TIFF 2022 | Critique : Reflection

Serhiy, chirurgien ukrainien, est capturé par les forces militaires russes dans une zone de conflit, à l’est de l’Ukraine. En captivité, il est exposé aux humiliations et à la violence.

Reflection
Ukraine, 2021
De Valentyn Vasyanovych

Durée : 2h05

Sortie : –

Note :

MIROIR NOIR

Dans Reflection, il y a une scène où des personnages font une partie de paintball. Mourir est alors juste un loisir qui ne laisse que quelques traces multicolores sur le corps, et les cris traduisent avant tout l’excitation. Mais non loin de ce petit jeu de massacre se joue un massacre réel – la guerre que Valentyn Vasyanovych racontait déjà dans son impressionnant Atlantis, resté inédit dans les salles françaises. Reflection parle à nouveau de conflit entre Ukraine et Russie ; un conflit qui bien évidemment n’a rien d’un jeu.

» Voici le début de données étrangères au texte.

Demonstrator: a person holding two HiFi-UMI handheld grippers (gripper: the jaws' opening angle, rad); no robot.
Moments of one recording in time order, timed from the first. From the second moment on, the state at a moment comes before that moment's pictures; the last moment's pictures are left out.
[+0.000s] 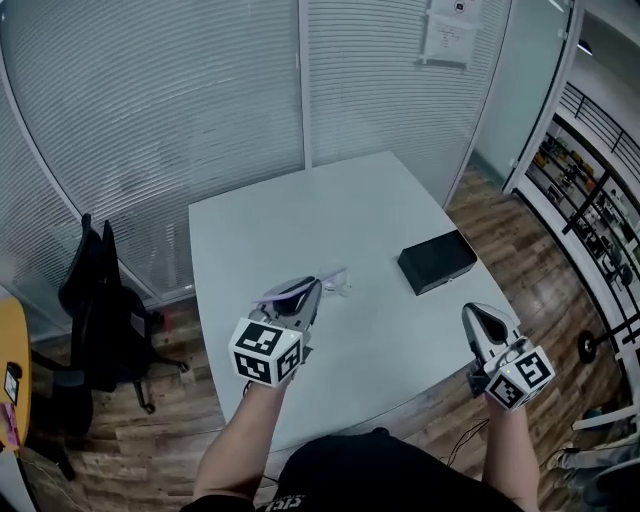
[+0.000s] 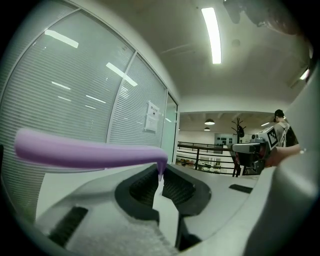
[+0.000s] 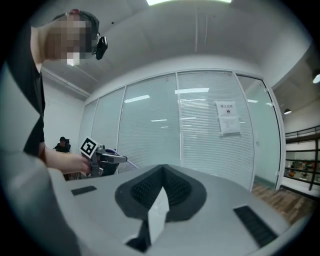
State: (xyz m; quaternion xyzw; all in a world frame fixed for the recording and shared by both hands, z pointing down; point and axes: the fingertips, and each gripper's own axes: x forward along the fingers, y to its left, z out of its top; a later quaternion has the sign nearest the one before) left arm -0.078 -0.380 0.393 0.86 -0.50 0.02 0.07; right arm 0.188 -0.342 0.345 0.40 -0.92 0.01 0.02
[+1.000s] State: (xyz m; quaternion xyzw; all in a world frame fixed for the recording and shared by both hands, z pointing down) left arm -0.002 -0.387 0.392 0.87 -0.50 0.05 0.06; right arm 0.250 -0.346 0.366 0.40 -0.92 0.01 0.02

On reconnaît le style du cinéaste ukrainien, avec son goût pour des tableaux fixes. Le dispositif voyant pourrait cadenasser le film, le rendre programmatique, le priver de trouble. Mais Vasyanovych sait s’en servir pour raconter une histoire. La remarquable composition des plans, le travail sur la profondeur de champ, l’utilisation de la lumière : autant de richesse expressive qui évite au film d’être en mode automatique. Il y a beaucoup de talent dans chaque plan, deux heures durant : peut-on dire cela de tous les films ?

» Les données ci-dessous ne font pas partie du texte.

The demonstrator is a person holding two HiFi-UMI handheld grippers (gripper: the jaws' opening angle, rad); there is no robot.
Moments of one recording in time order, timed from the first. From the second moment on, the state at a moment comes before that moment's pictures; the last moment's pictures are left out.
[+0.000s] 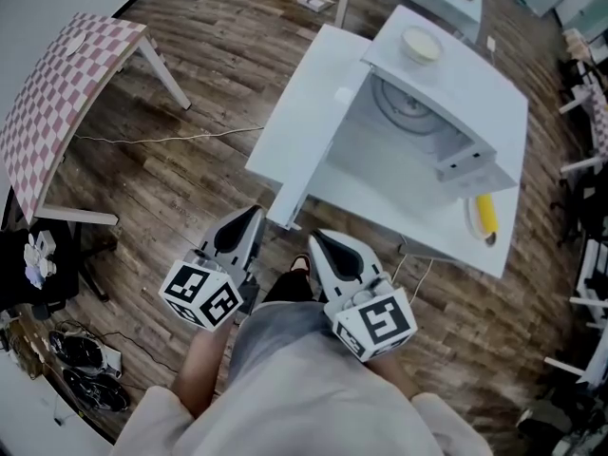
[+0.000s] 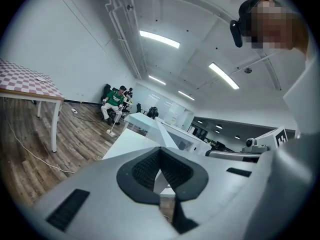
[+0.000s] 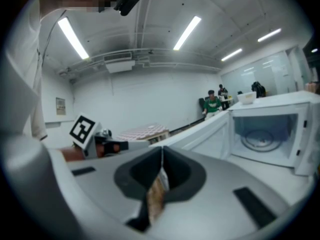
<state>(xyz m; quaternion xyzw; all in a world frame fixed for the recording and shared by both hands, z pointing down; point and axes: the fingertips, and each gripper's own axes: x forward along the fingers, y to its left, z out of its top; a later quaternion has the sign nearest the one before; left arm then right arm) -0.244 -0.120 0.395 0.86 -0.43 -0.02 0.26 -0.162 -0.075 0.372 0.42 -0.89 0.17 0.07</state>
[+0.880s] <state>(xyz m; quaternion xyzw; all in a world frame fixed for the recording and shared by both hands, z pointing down) -0.209 -0.118 0.405 0.88 -0.39 -0.01 0.28 -0.130 -0.076 0.380 0.46 -0.86 0.19 0.06</state>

Cette mise en scène intransigeante participe à l’écriture de Reflection. Vasyanovych parvient à créer un sentiment d’empathie qui permet au film de ne pas s’enfermer dans le torture-porn. Le cinéaste raconte la guerre, mais le peut-il vraiment ? Il y a une multitude d’écrans dans Reflection : la vitre qui nous sépare du paintball, la vitre d’un bloc opératoire, une baie vitrée sur la ville, un pare-brise rayé. On peut certes voir au travers mais à distance, comme si nous ne pouvions de toute façon pas comprendre l’horreur représentée.

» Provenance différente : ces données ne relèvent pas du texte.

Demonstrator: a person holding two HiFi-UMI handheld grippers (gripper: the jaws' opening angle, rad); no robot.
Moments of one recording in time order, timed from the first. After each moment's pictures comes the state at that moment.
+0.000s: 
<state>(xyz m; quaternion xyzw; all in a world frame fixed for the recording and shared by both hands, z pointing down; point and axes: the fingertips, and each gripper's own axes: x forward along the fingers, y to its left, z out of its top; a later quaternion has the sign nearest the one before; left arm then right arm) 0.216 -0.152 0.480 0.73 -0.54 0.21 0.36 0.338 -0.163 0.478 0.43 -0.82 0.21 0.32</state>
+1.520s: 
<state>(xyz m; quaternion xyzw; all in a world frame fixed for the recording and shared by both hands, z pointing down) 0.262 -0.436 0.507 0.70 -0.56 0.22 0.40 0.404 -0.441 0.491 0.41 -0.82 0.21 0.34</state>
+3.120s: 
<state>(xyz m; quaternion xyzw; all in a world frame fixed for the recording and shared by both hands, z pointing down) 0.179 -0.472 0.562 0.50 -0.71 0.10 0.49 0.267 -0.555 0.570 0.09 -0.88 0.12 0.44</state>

Cette succession d’écrans souligne naturellement la solitude dans laquelle se retrouve le protagoniste. Celui-ci se retrouve confronté à ses propres fantômes, et au traumatisme de la violence. Reflection s’intéresse à la vie d’après, mais celle-ci a quelque chose de spectral, désincarné. S’il y a une rigidité dans la mise en scène de Vasyanovych, si le climat est froid, la densité de l’atmosphère ainsi que le ton général du film à la fois mélancolique et désabusé en font une expérience qui va au-delà du (brillant) exercice de style et le rendent plus humain.